- [What is expected]
How many lines in the listing include the string "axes"? Reply with the number alone.

========================

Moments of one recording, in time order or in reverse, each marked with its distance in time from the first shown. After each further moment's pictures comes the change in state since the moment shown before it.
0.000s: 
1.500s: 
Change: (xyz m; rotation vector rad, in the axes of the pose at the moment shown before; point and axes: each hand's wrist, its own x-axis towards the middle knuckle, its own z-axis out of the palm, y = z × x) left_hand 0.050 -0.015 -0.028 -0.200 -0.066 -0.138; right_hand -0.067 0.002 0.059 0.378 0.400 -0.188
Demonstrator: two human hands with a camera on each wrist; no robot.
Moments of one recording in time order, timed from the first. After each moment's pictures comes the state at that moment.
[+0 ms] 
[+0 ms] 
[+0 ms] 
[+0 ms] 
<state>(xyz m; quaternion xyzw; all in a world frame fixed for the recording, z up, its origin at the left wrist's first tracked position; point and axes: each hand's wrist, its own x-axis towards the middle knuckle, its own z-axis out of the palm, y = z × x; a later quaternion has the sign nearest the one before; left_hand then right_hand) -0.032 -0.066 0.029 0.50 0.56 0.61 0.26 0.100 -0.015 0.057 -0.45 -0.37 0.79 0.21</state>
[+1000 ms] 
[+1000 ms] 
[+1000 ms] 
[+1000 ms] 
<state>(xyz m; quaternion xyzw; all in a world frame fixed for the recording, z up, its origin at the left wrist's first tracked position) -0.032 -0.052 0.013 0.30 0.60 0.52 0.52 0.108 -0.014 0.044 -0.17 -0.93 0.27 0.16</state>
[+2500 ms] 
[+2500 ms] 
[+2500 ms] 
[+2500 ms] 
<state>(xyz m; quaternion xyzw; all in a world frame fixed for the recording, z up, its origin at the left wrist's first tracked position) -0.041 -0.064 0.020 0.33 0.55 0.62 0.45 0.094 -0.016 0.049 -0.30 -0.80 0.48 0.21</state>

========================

- [Output]
2